Work instructions
Look through the records below, and copy out every line that holds the string "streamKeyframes".

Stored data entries
____
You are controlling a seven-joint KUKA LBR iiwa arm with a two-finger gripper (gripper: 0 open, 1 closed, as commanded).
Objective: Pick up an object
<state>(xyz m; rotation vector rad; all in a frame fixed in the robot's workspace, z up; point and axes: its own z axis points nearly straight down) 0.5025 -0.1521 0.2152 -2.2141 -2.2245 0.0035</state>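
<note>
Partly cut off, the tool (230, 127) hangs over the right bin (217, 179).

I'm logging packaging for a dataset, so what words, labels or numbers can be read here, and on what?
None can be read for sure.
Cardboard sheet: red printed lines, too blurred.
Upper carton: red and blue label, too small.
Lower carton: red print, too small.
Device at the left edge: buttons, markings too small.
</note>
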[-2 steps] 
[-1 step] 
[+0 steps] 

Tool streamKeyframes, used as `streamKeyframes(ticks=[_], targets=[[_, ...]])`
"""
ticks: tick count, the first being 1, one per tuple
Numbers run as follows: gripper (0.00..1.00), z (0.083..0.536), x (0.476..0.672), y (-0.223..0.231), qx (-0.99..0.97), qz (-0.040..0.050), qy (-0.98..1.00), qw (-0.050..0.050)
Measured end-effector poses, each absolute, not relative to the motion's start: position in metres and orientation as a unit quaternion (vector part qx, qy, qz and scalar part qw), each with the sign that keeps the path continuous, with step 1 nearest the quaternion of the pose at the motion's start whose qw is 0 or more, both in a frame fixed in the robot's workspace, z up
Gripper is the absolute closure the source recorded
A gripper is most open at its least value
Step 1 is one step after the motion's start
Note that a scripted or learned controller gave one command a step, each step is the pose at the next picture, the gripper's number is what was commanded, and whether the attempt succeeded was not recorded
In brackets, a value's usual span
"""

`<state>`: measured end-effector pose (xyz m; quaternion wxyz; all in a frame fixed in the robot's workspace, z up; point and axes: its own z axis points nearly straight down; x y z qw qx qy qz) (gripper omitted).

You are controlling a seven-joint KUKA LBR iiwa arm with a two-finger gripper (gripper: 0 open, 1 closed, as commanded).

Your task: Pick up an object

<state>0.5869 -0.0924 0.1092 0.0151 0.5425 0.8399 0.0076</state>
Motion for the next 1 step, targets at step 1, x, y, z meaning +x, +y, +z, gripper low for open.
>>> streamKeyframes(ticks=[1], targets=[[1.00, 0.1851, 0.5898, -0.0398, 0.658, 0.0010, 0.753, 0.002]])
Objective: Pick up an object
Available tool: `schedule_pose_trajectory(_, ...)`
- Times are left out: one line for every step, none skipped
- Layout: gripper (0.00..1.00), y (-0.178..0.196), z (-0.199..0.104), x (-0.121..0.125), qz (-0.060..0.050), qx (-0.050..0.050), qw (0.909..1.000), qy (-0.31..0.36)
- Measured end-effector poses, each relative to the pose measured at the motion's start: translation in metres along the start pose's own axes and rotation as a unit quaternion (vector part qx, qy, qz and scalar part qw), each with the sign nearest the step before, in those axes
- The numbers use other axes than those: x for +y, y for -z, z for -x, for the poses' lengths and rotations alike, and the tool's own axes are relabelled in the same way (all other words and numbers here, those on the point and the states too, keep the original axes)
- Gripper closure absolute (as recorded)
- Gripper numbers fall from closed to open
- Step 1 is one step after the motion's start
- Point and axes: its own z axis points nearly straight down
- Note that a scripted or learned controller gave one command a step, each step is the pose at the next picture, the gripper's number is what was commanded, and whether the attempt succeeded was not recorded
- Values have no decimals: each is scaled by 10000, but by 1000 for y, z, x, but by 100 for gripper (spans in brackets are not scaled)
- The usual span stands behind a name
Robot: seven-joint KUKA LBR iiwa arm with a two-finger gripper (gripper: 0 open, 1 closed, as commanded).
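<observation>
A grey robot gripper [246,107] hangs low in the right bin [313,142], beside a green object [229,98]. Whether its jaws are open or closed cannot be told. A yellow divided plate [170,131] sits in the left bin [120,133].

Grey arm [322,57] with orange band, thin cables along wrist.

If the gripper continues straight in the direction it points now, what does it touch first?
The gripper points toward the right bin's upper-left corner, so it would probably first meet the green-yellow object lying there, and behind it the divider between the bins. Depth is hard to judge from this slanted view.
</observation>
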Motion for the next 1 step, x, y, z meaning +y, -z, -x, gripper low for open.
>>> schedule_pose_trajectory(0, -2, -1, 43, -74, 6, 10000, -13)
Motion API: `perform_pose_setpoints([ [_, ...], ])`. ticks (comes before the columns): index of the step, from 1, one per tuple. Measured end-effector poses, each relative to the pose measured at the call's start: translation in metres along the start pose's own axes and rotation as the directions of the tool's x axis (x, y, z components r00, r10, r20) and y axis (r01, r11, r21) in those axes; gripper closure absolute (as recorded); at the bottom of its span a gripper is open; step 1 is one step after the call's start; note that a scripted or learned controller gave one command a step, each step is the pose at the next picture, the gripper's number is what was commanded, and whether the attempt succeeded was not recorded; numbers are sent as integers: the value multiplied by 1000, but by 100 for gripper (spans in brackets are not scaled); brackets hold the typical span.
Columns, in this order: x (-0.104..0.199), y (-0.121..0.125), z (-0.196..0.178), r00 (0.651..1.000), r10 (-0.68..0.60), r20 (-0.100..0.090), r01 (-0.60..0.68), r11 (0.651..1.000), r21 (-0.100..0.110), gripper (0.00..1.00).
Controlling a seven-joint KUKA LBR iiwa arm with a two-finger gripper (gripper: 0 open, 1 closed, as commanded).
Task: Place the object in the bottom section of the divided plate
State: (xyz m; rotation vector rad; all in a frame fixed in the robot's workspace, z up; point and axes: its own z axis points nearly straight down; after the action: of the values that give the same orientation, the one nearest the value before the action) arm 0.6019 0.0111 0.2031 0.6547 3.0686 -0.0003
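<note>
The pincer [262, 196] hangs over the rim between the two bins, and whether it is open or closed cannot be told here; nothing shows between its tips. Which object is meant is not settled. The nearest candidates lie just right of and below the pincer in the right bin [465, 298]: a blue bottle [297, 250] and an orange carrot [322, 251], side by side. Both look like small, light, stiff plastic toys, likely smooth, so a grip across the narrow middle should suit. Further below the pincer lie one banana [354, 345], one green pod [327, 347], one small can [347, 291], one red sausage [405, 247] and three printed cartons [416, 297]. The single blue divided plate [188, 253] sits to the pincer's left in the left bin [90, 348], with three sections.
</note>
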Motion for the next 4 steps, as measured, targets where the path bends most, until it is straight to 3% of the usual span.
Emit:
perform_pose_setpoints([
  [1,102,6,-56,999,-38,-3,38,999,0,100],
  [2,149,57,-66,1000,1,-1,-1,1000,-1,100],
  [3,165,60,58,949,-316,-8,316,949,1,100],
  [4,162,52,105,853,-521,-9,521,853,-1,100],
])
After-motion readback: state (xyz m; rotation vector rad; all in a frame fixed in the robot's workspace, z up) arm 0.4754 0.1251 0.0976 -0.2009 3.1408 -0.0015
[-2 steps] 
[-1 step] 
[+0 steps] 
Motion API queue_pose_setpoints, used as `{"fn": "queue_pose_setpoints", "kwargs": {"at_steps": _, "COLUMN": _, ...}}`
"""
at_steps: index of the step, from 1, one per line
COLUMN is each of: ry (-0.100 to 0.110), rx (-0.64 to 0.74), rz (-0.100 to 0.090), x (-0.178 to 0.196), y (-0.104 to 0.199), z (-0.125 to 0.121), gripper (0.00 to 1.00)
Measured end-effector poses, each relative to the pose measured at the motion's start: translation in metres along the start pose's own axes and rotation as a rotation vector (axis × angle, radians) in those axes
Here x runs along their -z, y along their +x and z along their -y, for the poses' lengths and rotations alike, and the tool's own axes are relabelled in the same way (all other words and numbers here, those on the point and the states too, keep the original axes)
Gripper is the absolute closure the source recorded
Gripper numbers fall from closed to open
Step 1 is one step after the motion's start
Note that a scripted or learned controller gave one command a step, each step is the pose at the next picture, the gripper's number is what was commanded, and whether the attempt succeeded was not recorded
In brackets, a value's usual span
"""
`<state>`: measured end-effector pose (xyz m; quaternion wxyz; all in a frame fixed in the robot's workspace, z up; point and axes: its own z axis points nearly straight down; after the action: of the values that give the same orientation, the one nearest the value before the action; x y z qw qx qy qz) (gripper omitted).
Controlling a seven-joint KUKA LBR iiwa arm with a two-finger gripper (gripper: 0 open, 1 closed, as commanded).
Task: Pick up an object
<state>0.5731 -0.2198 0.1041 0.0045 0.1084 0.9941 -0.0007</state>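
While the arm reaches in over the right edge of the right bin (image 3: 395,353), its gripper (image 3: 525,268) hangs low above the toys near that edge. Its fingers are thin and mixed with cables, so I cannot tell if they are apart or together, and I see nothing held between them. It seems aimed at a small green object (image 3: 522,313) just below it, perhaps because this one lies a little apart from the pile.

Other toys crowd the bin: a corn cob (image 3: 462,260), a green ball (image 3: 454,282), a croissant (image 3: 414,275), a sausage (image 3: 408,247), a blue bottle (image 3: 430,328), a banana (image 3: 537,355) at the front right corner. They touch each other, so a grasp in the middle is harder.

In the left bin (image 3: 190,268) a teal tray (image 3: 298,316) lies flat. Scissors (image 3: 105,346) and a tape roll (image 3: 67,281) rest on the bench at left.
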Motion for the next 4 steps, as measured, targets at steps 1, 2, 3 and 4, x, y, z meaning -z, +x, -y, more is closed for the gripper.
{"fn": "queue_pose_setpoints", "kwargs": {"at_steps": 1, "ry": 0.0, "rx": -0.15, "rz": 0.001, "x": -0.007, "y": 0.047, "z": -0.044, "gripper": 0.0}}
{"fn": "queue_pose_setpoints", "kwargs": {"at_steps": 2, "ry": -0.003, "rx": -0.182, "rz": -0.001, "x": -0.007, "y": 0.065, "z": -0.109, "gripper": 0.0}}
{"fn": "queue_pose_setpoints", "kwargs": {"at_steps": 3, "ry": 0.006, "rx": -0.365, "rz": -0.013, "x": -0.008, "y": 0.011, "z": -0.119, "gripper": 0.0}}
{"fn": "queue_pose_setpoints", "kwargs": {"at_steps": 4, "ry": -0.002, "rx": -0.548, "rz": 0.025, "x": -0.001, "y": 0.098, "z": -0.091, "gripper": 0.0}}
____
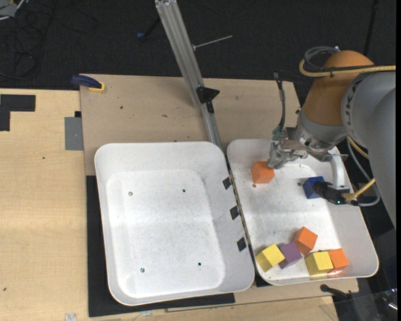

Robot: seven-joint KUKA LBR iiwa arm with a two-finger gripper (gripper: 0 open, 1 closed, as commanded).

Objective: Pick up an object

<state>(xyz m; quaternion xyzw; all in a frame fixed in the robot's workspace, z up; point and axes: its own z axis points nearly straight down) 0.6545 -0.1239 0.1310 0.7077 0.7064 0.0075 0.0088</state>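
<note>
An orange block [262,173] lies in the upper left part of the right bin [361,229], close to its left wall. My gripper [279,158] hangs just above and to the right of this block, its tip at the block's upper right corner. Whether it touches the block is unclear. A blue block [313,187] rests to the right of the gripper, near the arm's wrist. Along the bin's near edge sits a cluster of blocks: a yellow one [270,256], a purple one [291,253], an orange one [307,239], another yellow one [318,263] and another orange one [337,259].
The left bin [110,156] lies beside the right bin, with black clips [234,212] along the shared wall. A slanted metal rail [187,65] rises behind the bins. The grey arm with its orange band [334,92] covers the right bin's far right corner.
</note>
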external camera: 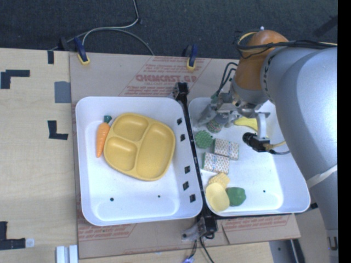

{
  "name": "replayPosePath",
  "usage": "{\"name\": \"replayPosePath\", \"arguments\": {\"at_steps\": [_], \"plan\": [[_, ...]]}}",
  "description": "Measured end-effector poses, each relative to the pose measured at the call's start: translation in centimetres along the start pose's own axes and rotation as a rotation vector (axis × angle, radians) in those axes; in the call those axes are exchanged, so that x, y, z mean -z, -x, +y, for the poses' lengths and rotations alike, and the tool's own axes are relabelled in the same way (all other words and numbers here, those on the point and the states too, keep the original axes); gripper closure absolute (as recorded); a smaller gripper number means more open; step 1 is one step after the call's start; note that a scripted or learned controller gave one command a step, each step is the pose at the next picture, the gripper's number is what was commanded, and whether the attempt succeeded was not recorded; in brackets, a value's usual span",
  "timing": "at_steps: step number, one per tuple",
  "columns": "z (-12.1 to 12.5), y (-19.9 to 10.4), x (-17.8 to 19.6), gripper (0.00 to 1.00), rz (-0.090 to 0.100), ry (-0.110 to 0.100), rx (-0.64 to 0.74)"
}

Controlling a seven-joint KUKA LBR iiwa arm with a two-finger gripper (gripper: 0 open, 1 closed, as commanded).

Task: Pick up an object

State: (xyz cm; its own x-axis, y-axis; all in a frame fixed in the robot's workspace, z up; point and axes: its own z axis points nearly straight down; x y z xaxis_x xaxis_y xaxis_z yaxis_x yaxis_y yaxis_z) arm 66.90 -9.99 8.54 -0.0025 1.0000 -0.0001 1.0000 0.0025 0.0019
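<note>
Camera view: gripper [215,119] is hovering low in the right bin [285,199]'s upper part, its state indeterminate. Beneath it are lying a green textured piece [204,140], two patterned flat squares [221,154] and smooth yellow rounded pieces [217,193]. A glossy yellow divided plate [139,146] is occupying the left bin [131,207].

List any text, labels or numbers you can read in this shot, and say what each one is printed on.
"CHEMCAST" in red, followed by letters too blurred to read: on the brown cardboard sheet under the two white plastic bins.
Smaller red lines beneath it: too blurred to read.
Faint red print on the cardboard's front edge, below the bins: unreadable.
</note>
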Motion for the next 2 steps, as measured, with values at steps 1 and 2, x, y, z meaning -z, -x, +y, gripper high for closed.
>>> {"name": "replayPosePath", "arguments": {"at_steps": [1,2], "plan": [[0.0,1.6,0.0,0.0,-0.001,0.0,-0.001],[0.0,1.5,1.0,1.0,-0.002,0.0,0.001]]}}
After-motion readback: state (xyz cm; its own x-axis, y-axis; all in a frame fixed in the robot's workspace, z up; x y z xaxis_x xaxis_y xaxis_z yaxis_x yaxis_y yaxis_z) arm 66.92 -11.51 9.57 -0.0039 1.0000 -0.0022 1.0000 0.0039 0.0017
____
Exercise result
Tool streamKeyframes, used as `streamKeyframes(ticks=[_], targets=[[_, ...]])`
>>> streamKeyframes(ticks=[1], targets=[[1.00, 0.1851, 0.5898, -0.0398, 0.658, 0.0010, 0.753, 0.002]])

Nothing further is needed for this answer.